1-Don't place your raided devices on the same IDE channel.  It reduces performance and provides NO redundancy if the IDE channel fails and takes the drives with it.  It may also cause the issues you are having.  I suggest you:

a-Remove the extra drives (md3 array).
b-Place your primary drives on hda and hdc as "Master drives".
c-If you still need the extra storage, get an additional IDE card with 2 more IDE channels.  Put the extra drives on that as hde and hdg (Master) and add the additional array back.

2-Don't use IBM (and possibly Hitachi) "Deskstar" drives.  My experience shows they have a hard time staying in sync for some unknown reason.  I personally have experienced this problem on 3 seperate sets of "Deathstar" drives placed in a raid 1 configuration.  

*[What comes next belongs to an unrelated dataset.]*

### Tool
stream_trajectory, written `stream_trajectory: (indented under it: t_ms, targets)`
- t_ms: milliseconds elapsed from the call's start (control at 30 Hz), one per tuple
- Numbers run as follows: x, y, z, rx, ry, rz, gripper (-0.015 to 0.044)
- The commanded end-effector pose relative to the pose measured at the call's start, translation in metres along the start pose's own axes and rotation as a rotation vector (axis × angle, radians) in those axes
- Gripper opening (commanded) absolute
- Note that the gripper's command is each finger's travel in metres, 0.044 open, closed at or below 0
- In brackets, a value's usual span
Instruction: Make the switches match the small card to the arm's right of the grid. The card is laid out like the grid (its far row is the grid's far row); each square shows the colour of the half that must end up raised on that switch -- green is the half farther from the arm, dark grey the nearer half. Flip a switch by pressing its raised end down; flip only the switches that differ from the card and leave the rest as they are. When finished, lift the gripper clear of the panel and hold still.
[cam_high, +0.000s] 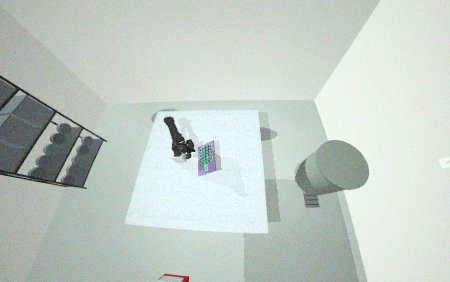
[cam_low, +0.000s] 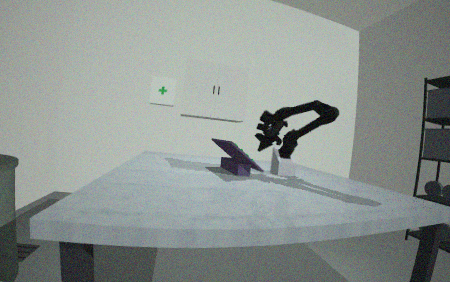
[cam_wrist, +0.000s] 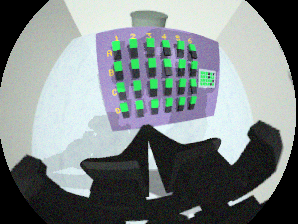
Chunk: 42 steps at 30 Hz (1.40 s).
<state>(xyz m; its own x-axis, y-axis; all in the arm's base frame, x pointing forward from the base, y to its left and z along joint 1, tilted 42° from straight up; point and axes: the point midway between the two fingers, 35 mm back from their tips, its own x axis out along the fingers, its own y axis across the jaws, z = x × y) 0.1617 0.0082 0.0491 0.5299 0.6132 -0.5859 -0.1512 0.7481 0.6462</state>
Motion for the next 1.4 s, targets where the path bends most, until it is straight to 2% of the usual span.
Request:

3-If you experience drive performance problems (AFTER seperating the drives to different IDE channels) then read this thread about hdparm:

http://forums.contribs.org/index.php?topic=28038.0
In life, you must either "Push, Pull or Get out of the way!"

Offline pfloor

  • *****
  • 889
  • +1/-0
RAID Monitor Question
« Reply #14 on: December 10, 2006, 07:20:37 PM »
Quote from: "bpivk"
Quote
[root@prserver ~]# mdadm -D /dev/md2
/dev/md2:
Version : 00.90.01
Creation Time : Sun Apr 16 17:20:09 2006
Raid Level : raid1
Array Size : 244091520 (232.78 GiB 249.95 GB)
Device Size : 244091520 (232.78 GiB 249.95 GB)
Raid Devices : 2
Total Devices : 2
Preferred Minor : 2
Persistence : Superblock is persistent

Update Time : Wed Dec 6 15:25:17 2006
State : dirty, recovering
Active Devices : 2
Working Devices : 2
Failed Devices : 0
Spare Devices : 0


This tells you that disk 2 is about to go on a long vacation.


This just states that md2 is dirty and makes no mention of which disk is causing the problem.

# cat /proc/mdstat during the rebuild process will tell which drive is out of sync.
In life, you must either "Push, Pull or Get out of the way!"